SnoopyStyle Quoyle (Kevin Spacey) is a meek man struggling in life after his domineering father. He falls for hard-partying Petal (Cate Blanchett) and they have daughter Bunny together. She sells the six-year old to illegal adoption for $6k and dies in a car crash with her boyfriend. Quoyle's father dies and his half-sister Agnis Hamm (Judi Dench) comes to steal his ashes. Quoyle decides to leave upstate New York to live in the ancestral Quoyle home in Newfoundland with Bunny. Despite being only an inksetter, local paper owner Jack Buggit (Scott Glenn) forces him to write the Shipping News and local car wrecks, real and fake. Tert Card (Pete Postlethwaite) is the hard editor. Beaufield Nutbeem (Rhys Ifans) and Billy Pretty (Gordon Pinsent) are fellow reporters. Quoyle falls for widowerer Wavey Prowse (Julianne Moore). Quoyle struggles to write in the morbid newspaper style until he writes about the Hitler boat. Jack gives him his own column.This is a story of pirates, outlandish tales, and shocking reveals of family traumas. The material is there for something with an unique voice. Kevin Spacey doesn't fit as the meek Quoyle. He's a great actor but he has to really act it up to be this much of a walkover. This movie struggles to find that appealing quirkiness out of these fascinating morbid tales.
worldofgabby The novel "The Shipping News" caused quite a splash when it was published. I never read it. I remember hearing about a movie being made from the book, and then not hearing much more about it. Now I know why. The film is a queasy concoction of human depravity, despair, beautiful scenery, colorful stereotypical characters, and clairvoyance. Kevin Spacey and Julianne Moore, two of my favorite actors, perform as if they are on Thorazine, and Judy Dench hams it up shamelessly (to her credit, she deepens up a bit towards the end.) I began to feel displaced, as if I wound up in a cold climate when I expected to be in Macondo.
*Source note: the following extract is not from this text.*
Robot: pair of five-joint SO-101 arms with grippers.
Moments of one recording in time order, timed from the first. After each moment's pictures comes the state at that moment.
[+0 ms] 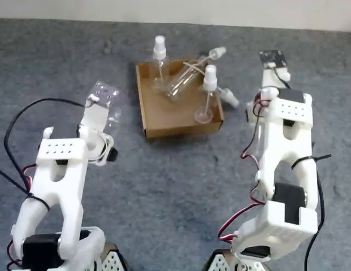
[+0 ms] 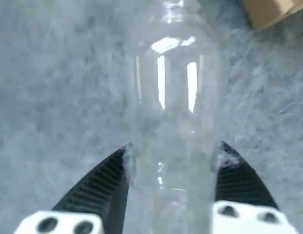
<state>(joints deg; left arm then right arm) -9.5 -22.3 43.7 59.3 -17.6 4.6 6.0 3.4 61.8 18.8</state>
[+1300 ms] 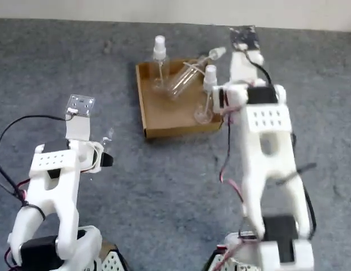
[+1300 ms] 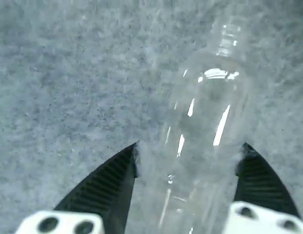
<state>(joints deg) -16.7 -23.4 54.1 48.6 -10.3 -9.1 -12.4 6.7 64.5 3.8</state>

Magical Realism very far afield. I suffered through the entire movie out of laziness and masochism, hoping that at least one of the characters would be put out of their misery at its end.
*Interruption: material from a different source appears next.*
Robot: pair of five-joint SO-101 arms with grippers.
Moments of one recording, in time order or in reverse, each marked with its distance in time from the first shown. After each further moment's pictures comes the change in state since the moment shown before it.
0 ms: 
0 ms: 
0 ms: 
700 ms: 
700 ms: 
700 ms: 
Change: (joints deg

pc95 "The Shipping News" is a fairly good movie which starts out strongly, but about halfway through edges into TV drama territory in style. It's the sort of movie that becomes middle of the road despite good performances and here and there shows some solid photography. The problem at the core are the main characters, especially Spacey whose simpleton-type character wears pretty thin over the duration of the movie. Along with that is the run-of-mill romance with Julianne Moore's small town widow. Their development is rather unbelievable and uninteresting as well as Spacey's acting with his character's daughter at times OK, and at other times painful. The movie luckily has some fine supporting cast, particularly Rhys Ivans and the great Pete Postlethwaite as well as Judi Dench. Overall the movie isn't really a disappointment with some great seasonal appeal, but unfortunately runs long.